年月に関守なし…… 

古稀を過ぎると年月の流れが速まり、人生の終焉にむかう。

双子死んぢめえ

2007-04-29 | フォトエッセイ&短歌
 <二子宿-1> 高島屋の企業城下街として集客の脚光を浴びる田園都市線の「二子玉川駅」。その駅舎先端からは多摩川の対岸にある「二子新地駅」が望める。駅前の大山街道周辺は三業地(芸者屋・料理屋・待合)として華やいだ時代があった。その面影を<二子三業組合>の銘板が付いた街灯柱が物語っている。
 大山街道の二子宿の宿場の名残の色町の名残かと思ったらどうもそうではないらしい。
 江戸時代、幕府は多摩川を江戸防衛の最前線と位置づけて架橋を制限していた事は歴史的に言われている事だが、この川崎市瀬田と世田谷区玉川の「二子橋」架橋は大正14年7月というからホンのツイ最近の事。それまで「二子の渡し」(ふたごのわたし)として人は勿論、馬や荷車も大型の船によって「舟が出るぞ~」の船頭の声によって渡っていたと言うから長閑なものだったのだ。江戸赤阪御門を起点とし、三軒茶屋、二子、溝の口、厚木を経て大山詣の街道として栄えた。二子神社・兵庫島付近に渡し場があったのではないかと言われている。
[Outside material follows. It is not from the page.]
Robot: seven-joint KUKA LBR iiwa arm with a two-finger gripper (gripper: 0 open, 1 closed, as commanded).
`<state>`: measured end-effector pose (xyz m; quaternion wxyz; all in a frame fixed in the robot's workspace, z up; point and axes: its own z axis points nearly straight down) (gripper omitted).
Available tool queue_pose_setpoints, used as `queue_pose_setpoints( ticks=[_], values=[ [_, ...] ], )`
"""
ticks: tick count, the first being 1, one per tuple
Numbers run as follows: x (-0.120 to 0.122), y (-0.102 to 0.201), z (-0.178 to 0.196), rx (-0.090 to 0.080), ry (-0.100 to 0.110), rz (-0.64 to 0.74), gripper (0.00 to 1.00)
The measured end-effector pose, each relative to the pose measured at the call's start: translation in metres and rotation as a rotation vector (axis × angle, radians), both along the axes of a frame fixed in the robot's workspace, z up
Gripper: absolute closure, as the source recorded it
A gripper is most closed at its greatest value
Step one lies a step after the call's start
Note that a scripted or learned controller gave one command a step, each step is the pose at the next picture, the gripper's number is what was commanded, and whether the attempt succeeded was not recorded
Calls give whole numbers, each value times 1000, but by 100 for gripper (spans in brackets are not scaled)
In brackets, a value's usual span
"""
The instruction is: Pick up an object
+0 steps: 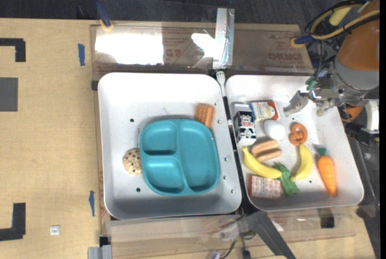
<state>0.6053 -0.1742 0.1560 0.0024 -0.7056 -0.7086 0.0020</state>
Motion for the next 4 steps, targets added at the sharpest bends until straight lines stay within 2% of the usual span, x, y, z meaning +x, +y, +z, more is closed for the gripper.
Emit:
queue_pose_setpoints(
  ticks=[1,2,3,4],
  values=[
    [28,54,-62,-4,-20,66,0],
    [9,-4,-60,-3,-27,-9,0],
    [-36,-19,-70,-2,-8,-13,0],
    [-34,-20,-58,-4,-15,-14,100]
  ],
)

 話は戻って二子新地の由来であるが、架橋工事の時これといった繁華街もなく役人接待のために芸者を他所から呼びよせたという。エ~イ面倒だ。歓楽街をつくって芸者・待合・料理を地元で調達出来るようにした。それが「二子新地」だという。下っ端役人でさえこれだから役人天国極まれり、嗚呼~官吏様々である。
 この橋を「ジャマ電」と言われた「玉電」が溝の口まで走っていた事は記憶に新しい(現:田園都市線)。駅名を二子新地前駅と言ったが『フタゴシンジメエ』⇒『双子死んぢめえ』に聞こえて縁起が悪いという理由で「前」を削ったそうな。
 また土地の南の坂戸村の近くに二つの塚があったことから二子の地名で親しまれていた。その二子塚の土はかまどを作るのに良いと言われ、古くから掘りとられ、明治時代に入って掘り尽くされた。その時に石棺、刀剣、埴輪が出土したというから前方後円墳だったのかも知れない。対岸の多摩川台古墳の権力者と対決するような豪族が川崎側で権勢を誇っていたものと考えられる。